Posted on March 18, 2010 at 2:00 PM

Updated Thursday, Mar 18 at 2:00 PM

WASHINGTON (AP) — Banks borrowed less from the Federal Reserve's emergency lending program over the past week in a further sign that the strains from the financial crisis are fading.

The Fed reported Thursday that daily borrowing from its emergency loan program averaged $11.49 billion for the week that ended Wednesday. That's down by $2.24 billion from the $13.73 billion in average borrowing the previous week.

At the height of the financial crisis, emergency borrowing from the Fed's discount window exceeded $100 billion a day.

The central bank concluded a regular meeting on Tuesday in which it kept the target for its overnight borrowing rate at a record low of zero to 0.25 percent, where the key benchmark for consumer and business loans has been since December 2008.

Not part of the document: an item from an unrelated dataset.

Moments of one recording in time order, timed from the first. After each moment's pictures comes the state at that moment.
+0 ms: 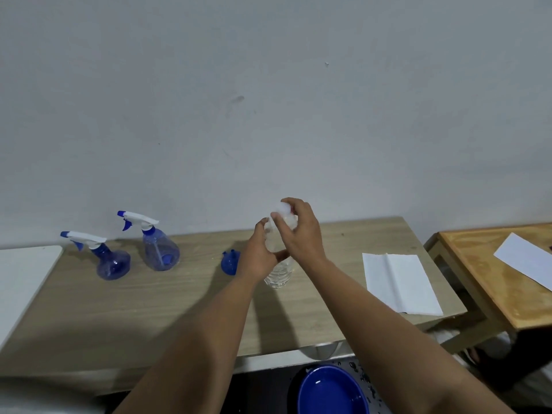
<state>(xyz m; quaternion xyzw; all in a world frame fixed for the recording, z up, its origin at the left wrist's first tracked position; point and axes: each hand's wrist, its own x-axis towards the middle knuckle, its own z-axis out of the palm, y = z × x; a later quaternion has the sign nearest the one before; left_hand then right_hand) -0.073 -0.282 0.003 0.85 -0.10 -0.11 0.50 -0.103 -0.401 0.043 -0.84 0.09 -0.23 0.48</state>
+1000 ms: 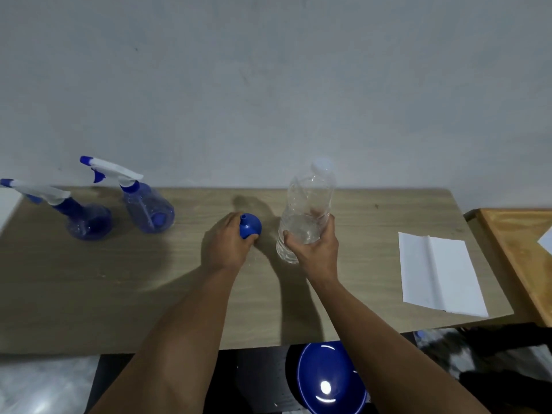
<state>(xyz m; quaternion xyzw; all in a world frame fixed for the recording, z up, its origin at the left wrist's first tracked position) 0.000 -0.199 -0.132 0.96 -0.03 0.00 0.27 -0.081 -0.380 -0.090 -0.78 0.22 -0.15 0.57</state>
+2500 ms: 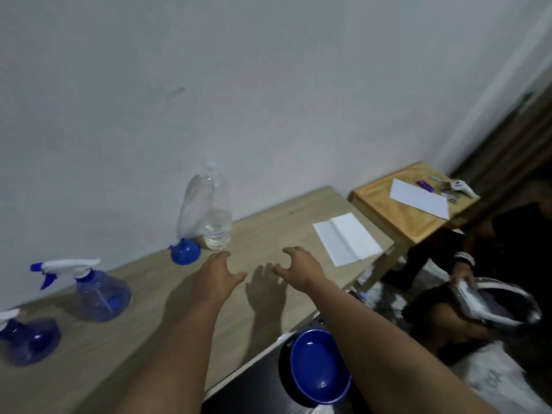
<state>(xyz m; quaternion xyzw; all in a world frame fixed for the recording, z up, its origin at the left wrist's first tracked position) -0.039 -0.206 -0.034 0.92 -0.24 -0.15 0.29 -0.164 -0.390 -0.023 -0.91 0.33 0.04 0.25</state>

The Fed once again pledged to keep rates "exceptionally low" for an "extended period" as the central bank works to revive an economy struggling to emerge from the most severe recession since the 1930s.

While many economists believe the Fed will likely keep the federal funds rate unchanged at least until this fall, the central bank is signaling that it is wrapping up a number of other financial support programs put in place at the height of the economic crisis.

In its statement Tuesday, the Fed said it would end by March 31, as planned, its program to purchase $1.25 trillion of mortgage-backed securities, a major effort that has kept mortgage rates low to provide support to the beleaguered housing market.

The Fed report Thursday showed that those purchases of mortgage-based securities from mortgage giants Fannie Mae and Freddie Mac totaled a daily average of $1.07 trillion for the week ending Wednesday, up by $39.38 billion from the daily average in the previous week.

Economists have credited these purchases with keeping mortgage rates low. While the Fed has said it will not sell off its holdings once it ends new purchases, some economists are concerned that mortgage rates may begin to rise.

Freddie Mac said Thursday that 30-year mortgages edged up slightly this week but held below the 5 percent threshold for the third straight week. The average rate on a 30-year fixed rate mortgage edged up to 4.96 percent this week from 4.95 percent a week earlier.

That rate had dropped to a record low of 4.71 percent in December and has hovered 5 percent since, kept down by the Fed's mortgage-security purchase program.